Supplied data Start Marker

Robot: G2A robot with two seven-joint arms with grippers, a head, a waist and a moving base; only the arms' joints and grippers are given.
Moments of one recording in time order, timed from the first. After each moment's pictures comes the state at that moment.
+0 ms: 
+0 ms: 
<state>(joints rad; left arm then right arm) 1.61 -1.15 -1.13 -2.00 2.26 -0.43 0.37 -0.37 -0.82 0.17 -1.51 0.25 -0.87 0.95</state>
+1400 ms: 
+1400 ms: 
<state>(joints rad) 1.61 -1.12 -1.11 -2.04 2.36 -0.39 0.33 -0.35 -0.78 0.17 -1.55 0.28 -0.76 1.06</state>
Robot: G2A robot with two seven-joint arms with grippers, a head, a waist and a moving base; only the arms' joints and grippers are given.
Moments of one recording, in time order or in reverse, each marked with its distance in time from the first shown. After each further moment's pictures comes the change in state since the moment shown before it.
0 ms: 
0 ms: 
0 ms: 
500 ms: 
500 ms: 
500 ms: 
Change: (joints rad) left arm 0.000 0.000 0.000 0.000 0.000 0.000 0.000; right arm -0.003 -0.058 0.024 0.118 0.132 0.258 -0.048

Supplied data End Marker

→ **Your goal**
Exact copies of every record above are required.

→ **Solved problem**
Robot: G2A robot with two seven-joint arms with grippers, a head, a waist and a moving base; only the arms' joints and grippers are given.
Moments of one recording in time order, timed from the first. After each moment's pictures comes the state at that moment.
+0 ms: 
+0 ms: 
<state>(joints rad; left arm then right arm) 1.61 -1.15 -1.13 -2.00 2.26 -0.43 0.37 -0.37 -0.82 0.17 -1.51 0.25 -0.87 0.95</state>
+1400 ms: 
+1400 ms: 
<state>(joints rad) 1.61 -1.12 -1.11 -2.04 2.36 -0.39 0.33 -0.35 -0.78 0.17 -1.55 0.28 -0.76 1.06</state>
Robot: G2A robot with two seven-joint arms with grippers, a head, a waist and a moving base; only the arms' joints and grippers are given.
Moments of one recording, in time order or in reverse, each marked with its distance in time from the first shown. After each further moment's pictures comes the change in state since the moment shown before it.
0 ms: 
0 ms: 
0 ms: 
500 ms: 
500 ms: 
500 ms: 
Change: (joints rad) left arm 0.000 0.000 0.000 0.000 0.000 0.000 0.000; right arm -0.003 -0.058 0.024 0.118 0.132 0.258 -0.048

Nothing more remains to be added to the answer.